The headline is a bit misleading, as if this is a failure or there was an expectation that the rocket would NOT crash. On the contrary. NO space programme in the world has ever managed to ensure that the first test rocket did not crash. The flight time of 18 seconds is also significantly longer than the first SpaceX rocket, for example. The spokesperson from the company "Isar Aerospace" therefore also - rightly - described the launch as a "great success".

[–] threelonmusketeers@sh.itjust.works 14 points 1 week ago* (last edited 1 week ago)

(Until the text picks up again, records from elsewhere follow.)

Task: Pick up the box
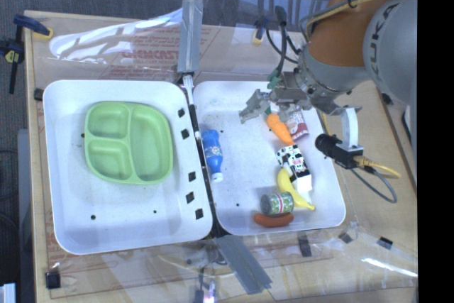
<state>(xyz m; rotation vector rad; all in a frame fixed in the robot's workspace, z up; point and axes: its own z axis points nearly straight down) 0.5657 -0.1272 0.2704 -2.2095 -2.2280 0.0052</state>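
Your box (294, 167) is the small carton with a black-and-white cow-patch pattern, sitting in the right-hand bin (234, 209), toward the lower right of the frame. It lies flat on the bin floor, its long side running roughly top to bottom in the picture, tilted slightly. The upper end shows the dark patches most clearly; the lower end looks plain white. A banana (291, 190) touches it at the lower left side, partly tucked beside it. Just above it you see a carrot (279, 128), close but whether they touch is unclear. A green can (276, 204) lies just below and to the left of it.
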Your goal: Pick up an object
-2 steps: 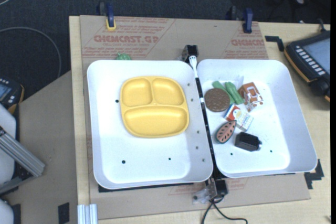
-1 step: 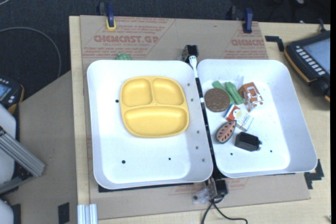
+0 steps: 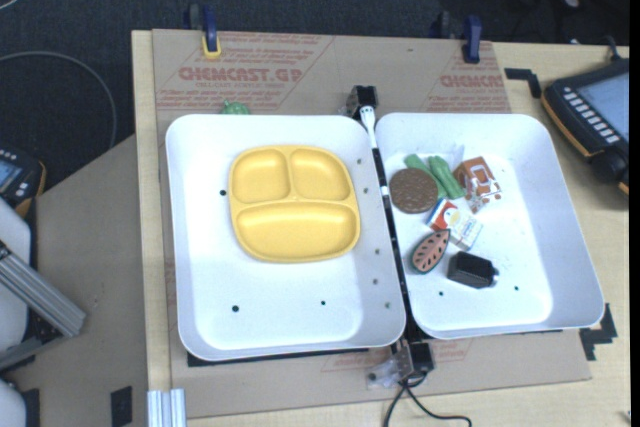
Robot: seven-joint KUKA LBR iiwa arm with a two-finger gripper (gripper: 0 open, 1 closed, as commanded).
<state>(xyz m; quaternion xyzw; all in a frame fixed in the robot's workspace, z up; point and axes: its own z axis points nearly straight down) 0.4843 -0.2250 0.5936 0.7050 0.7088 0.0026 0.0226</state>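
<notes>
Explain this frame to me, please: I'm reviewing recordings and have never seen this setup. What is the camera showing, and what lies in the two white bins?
A single fixed camera looks down at a slant on a bench with two shallow white bins. The left bin holds a yellow divided plate. The right bin holds a cluster of small things: a brown disc, green pieces, an orange-and-white packet, a brown speckled oval and a black block. All lie loose in the bins.

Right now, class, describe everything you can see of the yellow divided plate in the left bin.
The yellow divided plate looks like matte plastic, a rounded rectangle with three compartments: two small ones on the far side, one wide one nearer the camera. It lies flat and upright in the left bin, towards its far half. Nothing rests in it or touches it.
</notes>
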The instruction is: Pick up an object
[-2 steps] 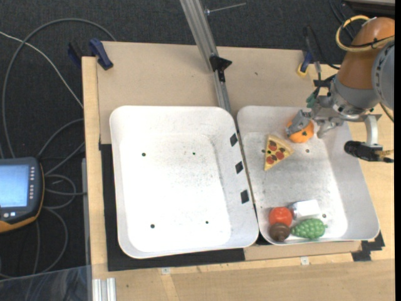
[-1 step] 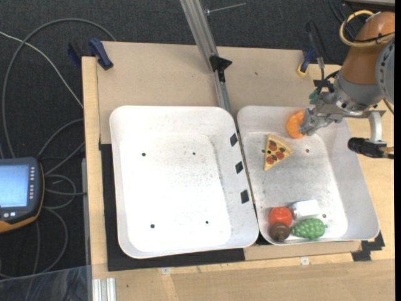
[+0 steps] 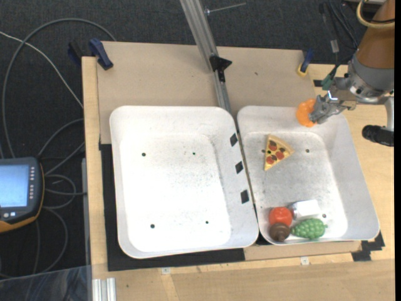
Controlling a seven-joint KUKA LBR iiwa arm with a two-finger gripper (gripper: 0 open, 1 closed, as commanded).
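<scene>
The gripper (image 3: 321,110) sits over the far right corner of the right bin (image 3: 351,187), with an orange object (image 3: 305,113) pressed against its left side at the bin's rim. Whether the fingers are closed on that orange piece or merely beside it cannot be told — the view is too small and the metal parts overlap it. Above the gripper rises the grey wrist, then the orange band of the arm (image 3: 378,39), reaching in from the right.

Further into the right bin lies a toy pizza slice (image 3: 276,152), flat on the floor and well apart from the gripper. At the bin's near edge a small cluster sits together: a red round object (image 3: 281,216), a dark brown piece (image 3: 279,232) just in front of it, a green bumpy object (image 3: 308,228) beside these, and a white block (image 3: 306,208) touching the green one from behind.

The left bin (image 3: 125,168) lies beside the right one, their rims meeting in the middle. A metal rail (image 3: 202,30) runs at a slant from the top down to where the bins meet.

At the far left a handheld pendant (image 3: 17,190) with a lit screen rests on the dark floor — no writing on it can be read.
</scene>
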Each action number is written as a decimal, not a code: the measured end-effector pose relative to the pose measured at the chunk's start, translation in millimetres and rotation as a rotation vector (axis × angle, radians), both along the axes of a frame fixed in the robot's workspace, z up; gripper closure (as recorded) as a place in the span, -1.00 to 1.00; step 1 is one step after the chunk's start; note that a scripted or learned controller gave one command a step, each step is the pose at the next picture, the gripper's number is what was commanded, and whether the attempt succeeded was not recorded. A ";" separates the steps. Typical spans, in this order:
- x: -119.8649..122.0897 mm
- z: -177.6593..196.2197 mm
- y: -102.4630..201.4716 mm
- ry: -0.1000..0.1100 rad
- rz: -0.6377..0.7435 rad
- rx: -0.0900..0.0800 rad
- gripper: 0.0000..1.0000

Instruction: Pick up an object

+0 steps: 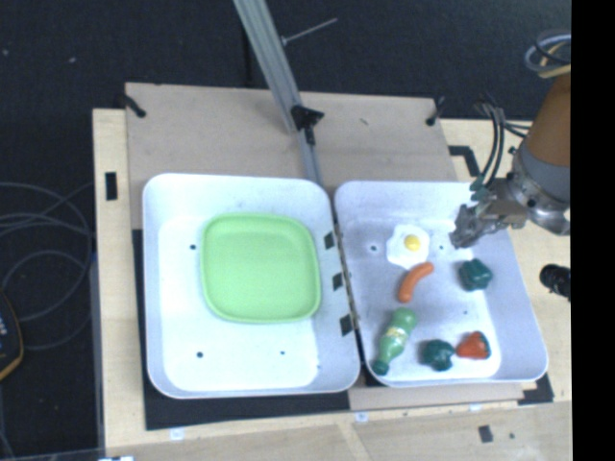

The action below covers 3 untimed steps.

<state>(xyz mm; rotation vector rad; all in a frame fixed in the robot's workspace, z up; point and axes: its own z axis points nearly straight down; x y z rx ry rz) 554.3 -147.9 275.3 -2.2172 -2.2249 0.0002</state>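
The bench [115,286] is a pale wooden board carrying two shallow white bins that touch along their inner edges. The left bin [173,353] holds a light green square plate [259,267], lying flat near its centre. The right bin [370,209] holds the small toys.

The arm [553,142] enters from the right edge, its orange band uppermost and the grey wrist below it, angled down and leftward over the right bin's far right corner. The gripper [464,233] hangs at the end of it, just above the bin floor near the right wall; whether its fingers are apart or closed cannot be told, and nothing can be seen between them.

A slanted grey metal pole [269,46] runs from the top edge down to the seam between the bins.

Inside the right bin, a green bottle [394,339] lies tilted near the front left corner. A fried egg [408,245] sits near the middle, just left of the gripper. An orange sausage [415,279] lies just in front of the egg. A dark green vegetable [475,275] rests just in front of the gripper, near the right wall. Another dark green piece [437,354] and a red one [472,346] sit side by side at the front right corner.
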 end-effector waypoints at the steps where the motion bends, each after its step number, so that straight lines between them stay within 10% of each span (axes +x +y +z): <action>1: 9.5 -15.5 48.7 0.000 -0.001 0.000 1.00; 3: 42.5 -8.0 145.4 -0.001 0.000 0.001 1.00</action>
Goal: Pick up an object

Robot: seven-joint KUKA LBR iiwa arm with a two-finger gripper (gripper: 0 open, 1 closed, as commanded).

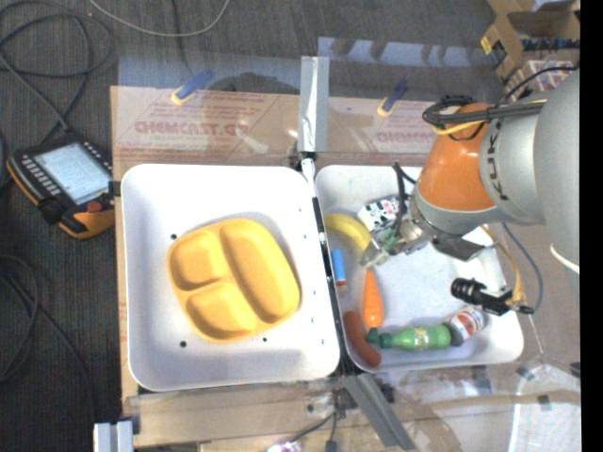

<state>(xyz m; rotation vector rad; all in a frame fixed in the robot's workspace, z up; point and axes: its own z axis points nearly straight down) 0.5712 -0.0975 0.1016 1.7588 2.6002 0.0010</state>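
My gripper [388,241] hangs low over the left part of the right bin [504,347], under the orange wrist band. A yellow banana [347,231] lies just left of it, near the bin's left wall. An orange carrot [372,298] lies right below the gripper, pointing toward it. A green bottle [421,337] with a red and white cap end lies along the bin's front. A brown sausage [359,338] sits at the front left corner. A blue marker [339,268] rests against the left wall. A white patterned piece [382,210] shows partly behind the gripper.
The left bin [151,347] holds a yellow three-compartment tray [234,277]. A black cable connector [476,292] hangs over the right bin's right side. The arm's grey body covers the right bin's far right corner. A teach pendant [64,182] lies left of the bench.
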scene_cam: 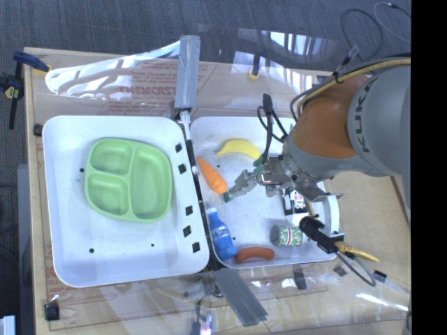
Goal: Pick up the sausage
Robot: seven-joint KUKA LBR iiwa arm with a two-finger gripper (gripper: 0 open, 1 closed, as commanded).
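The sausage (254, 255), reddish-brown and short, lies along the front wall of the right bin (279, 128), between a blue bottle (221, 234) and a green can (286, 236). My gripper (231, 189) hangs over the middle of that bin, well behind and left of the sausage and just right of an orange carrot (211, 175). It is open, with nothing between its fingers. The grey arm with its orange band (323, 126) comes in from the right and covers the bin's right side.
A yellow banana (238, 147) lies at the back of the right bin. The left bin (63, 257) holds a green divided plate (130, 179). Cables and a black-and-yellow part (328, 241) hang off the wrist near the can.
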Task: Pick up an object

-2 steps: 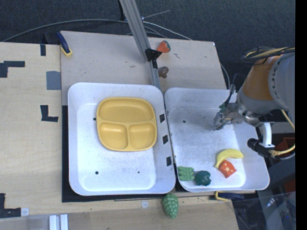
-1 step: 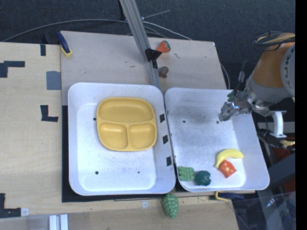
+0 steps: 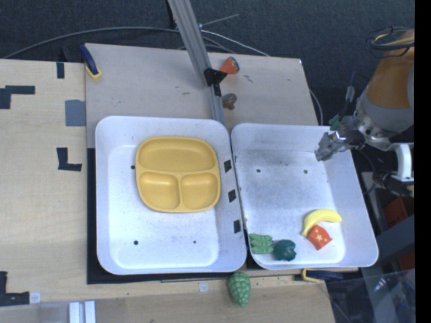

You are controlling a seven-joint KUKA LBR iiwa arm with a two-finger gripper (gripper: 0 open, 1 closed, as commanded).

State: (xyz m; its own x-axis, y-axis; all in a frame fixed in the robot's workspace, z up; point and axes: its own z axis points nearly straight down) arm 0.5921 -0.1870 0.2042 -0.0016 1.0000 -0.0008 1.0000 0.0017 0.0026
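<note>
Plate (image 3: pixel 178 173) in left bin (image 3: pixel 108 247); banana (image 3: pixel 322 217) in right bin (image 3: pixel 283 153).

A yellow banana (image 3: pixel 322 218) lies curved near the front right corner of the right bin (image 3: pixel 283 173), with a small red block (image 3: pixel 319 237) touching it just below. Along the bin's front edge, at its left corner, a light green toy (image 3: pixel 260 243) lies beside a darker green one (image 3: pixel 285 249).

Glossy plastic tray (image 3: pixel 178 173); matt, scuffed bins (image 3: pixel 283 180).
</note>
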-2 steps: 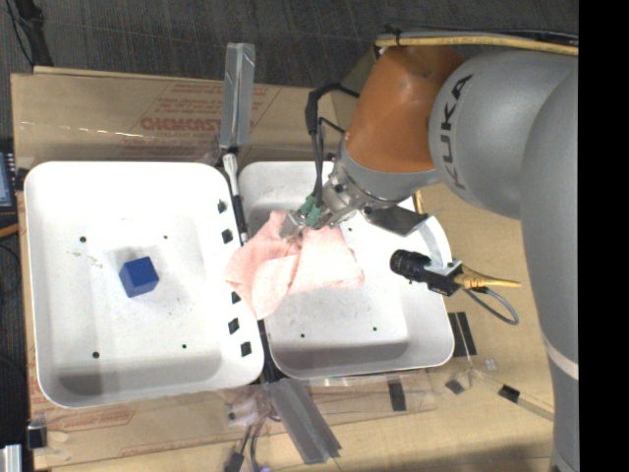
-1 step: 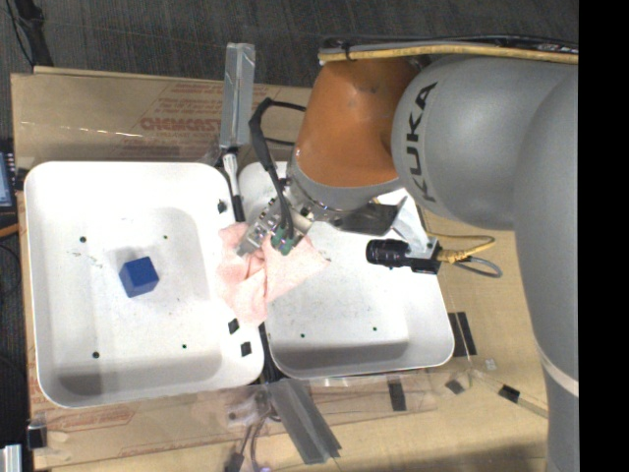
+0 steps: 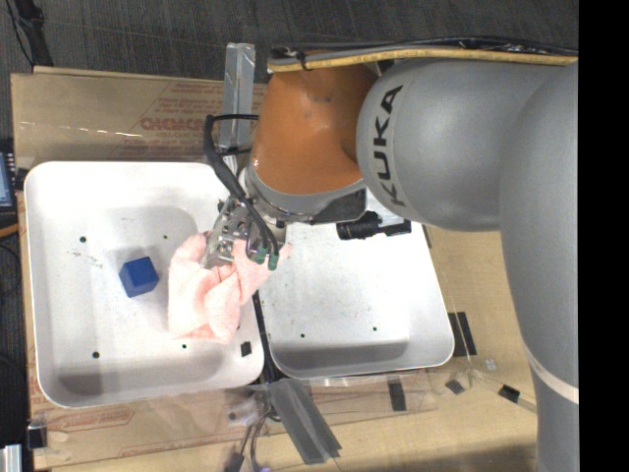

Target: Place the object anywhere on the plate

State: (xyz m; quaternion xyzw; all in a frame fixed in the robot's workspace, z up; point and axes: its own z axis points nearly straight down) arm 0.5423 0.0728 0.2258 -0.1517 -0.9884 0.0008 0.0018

Yeah, it lifted off and didn't destroy the pad. For a first launch, I'd say that's pretty good!

Edit:

The flight time of 18 seconds is also significantly longer than the first SpaceX rocket, for example

Spectrum's first flight is actually pretty similar to the first Falcon 1 flight, and even exhibited a similar failure mode:

The vehicle had a noticeable rolling motion after liftoff, as shown on the launch video, rocking back and forth a bit, and then at T+26 seconds rapidly pitched over.

[–] burble@lemmy.dbzer0.com 6 points 1 week ago (1 children)

Agreed. They achieved some milestones. Filling, ignition, launch, clearing the pad. But Max Q, MECO, stage separation, anything related to the 2nd stage...

[–] gazter@aussie.zone 4 points 1 week ago

Baby steps... We didn't shoot for the moon on our first launch.